曼娘和秦婉柔的交情众人都是晓得的,齐奶奶自然不会拦阻,口中说笑几句就请曼娘带了秦婉柔往花园去。刚离了众人的眼,曼娘就笑着道:“越发爱拿我打马虎眼了,今儿是什么日子,还要世子夫人您亲自来送贺礼?”
秦婉柔啐她一口:“倒会取笑了,我不过是想着自从过年后都没好好见着你,这才抢了这个差,你倒好,就只取笑我。”过完年后两人都忙,小叔子娶媳妇,秦婉柔这个长嫂当然也要帮忙操持,曼娘掩口一笑:“嗯,多谢了,哎,这花园也没什么好看,也只有那边几棵柳树能看,我们在那边坐坐吧。”
说完曼娘就回头吩咐丫鬟去拿些点心和茶来,丫鬟应是而去,秦婉柔已经坐到石椅上:“哎,你们家的女儿,是不是都是一个模子出来的?我那新四婶子,嫁过来半个来月,就把王侧妃激的无话可说。”
丫鬟已端来茶水点心,曼娘给秦婉柔倒杯茶,这才问道:“总不会是王侧妃听了淮安伯夫人的话,要拿捏儿媳吧?”秦婉柔点头:“我也不晓得,你那堂妹,从哪知道的这些道理,一口一个规矩礼法,生生让王侧妃说不出话来。不过呢我也说一句,侧妃虽是有诰封的,在平常人家毕竟不过是个妾,摆正经婆婆的谱,让我婆婆怎么做?”

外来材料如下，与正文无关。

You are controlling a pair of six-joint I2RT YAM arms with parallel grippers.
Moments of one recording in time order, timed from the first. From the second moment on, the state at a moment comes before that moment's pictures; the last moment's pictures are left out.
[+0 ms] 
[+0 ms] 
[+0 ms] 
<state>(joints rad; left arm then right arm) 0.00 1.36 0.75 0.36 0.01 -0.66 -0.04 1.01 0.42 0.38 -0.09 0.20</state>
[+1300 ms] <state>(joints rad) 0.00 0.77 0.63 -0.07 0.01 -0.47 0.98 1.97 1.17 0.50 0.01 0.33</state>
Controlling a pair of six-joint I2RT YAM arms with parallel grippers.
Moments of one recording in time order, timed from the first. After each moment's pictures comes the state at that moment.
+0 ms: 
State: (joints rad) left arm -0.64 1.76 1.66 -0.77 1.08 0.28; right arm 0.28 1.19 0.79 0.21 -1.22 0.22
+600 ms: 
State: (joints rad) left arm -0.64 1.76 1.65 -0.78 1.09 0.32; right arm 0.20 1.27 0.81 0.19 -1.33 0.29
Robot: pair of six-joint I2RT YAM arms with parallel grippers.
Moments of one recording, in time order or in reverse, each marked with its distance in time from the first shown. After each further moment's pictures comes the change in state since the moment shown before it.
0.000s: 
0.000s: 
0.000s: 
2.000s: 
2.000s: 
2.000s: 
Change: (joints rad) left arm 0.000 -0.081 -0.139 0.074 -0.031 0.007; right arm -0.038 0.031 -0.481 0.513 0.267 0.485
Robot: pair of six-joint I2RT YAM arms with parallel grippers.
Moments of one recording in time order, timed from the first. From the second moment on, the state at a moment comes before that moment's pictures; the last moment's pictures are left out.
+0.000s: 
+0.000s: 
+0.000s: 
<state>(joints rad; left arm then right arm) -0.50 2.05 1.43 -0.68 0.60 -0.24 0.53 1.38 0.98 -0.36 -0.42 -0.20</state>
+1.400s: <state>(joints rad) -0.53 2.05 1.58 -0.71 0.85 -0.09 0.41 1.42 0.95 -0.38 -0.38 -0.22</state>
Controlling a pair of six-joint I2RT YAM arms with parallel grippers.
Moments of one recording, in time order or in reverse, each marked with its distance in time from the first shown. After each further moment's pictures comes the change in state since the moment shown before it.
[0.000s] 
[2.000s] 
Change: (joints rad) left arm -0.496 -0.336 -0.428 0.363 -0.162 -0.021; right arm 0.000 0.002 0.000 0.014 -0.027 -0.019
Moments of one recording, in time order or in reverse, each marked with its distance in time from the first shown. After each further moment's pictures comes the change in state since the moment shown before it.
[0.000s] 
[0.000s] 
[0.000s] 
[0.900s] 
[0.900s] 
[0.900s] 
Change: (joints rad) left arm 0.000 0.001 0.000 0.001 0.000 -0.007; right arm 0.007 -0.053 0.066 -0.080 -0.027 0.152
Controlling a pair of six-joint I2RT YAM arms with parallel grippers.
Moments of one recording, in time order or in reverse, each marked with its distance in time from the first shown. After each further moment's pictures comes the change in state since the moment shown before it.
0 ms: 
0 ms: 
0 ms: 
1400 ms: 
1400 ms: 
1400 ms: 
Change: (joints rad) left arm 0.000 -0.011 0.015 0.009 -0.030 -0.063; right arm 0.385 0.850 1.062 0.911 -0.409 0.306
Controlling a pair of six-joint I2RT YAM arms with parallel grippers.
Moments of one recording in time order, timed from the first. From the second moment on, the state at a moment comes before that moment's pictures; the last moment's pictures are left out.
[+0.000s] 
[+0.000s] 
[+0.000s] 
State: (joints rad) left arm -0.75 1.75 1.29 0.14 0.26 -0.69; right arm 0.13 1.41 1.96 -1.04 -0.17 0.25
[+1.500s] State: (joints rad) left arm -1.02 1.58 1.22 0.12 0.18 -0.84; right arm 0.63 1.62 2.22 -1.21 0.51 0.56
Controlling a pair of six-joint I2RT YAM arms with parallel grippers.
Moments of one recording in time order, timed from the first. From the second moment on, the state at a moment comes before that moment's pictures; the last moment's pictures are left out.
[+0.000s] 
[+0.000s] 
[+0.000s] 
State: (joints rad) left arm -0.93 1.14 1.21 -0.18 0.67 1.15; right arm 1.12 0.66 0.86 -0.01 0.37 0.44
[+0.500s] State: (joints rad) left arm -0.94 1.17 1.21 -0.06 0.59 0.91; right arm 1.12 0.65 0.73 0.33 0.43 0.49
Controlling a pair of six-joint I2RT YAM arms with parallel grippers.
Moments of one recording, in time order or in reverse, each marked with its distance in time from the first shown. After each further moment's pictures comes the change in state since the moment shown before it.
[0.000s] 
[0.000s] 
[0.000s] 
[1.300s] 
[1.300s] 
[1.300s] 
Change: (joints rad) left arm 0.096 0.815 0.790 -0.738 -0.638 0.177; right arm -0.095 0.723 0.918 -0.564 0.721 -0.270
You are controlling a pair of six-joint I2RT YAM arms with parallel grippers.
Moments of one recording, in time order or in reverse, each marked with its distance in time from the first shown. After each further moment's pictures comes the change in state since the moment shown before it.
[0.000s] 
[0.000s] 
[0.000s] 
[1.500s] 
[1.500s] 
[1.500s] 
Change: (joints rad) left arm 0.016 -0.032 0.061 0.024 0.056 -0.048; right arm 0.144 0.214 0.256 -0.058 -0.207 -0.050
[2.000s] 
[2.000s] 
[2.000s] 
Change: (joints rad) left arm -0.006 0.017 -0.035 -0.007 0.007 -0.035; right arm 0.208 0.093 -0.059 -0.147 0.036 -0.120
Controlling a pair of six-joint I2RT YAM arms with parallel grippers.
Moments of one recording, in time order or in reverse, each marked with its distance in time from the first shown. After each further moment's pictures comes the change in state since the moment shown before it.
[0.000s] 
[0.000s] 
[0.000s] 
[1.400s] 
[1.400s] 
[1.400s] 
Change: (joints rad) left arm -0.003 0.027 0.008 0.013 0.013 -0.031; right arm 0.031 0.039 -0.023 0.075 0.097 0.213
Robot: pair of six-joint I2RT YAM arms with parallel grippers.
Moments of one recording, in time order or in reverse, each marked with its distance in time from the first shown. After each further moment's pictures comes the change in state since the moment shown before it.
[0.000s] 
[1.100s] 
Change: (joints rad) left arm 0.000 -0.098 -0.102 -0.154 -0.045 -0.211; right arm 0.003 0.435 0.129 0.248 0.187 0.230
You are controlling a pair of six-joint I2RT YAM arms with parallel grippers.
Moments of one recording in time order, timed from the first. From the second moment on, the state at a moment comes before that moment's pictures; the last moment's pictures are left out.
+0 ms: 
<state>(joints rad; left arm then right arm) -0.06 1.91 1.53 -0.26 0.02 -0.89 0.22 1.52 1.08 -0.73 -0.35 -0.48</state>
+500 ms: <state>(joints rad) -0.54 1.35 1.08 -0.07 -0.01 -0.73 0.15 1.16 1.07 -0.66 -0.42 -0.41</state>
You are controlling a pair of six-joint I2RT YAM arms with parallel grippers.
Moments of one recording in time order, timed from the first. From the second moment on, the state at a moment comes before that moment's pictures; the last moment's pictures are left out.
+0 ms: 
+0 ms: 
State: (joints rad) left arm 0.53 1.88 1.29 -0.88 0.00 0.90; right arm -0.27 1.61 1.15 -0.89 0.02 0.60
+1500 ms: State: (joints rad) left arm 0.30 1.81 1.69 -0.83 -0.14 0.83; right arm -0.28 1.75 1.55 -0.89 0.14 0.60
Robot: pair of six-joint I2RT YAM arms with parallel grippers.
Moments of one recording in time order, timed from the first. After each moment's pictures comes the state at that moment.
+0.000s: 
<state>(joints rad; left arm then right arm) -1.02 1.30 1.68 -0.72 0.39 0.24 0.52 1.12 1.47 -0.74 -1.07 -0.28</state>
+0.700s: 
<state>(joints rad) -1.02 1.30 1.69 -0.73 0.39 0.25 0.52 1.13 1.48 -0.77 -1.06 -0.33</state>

王氏一家子,瞧来都差不多,都是有势时候把势使完了,却不想长久的事。曼娘在心里说了句就问:“王侧妃怎么说也是郡王的生母,我堂妹这样,会不会让小夫妻情分不好?”秦婉柔啪地拍了下桌子:“这就是她聪明处,说话时候永远都笑着,若是王侧妃被气到了,她还立即起身问侧妃可需要请太医,绝不让人挑出一丝半毫的错来。我四叔偶尔被王侧妃挑唆了,去问她,她头一句总是,郡王您说的对,然后才是一番道理出来。哎,我可和你说,这些弯弯道是不是你们徐家祖传的,是的话,你该早些告诉我,以后我那两个女儿出嫁,才不会受婆家欺负。”
曼娘已经笑的趴在桌子上:“你在和我说笑话吧?等世子承袭王位,你那两位千金就能晋封郡主,郡主出嫁,什么样的婆家才会敢欺负她?倒是你,在王府可是如鱼得水,世子连个侧室都不置,这弯弯道,你该教给两个侄女才是。”
提到丈夫,秦婉柔眼里闪过几分柔情,啐曼娘一口:“什么话都让你说了,我哪有什么弯弯道,只不过亏得公婆慈爱,上面还有位老太妃坐镇,没有那些鬼魅魍魉的事罢了。”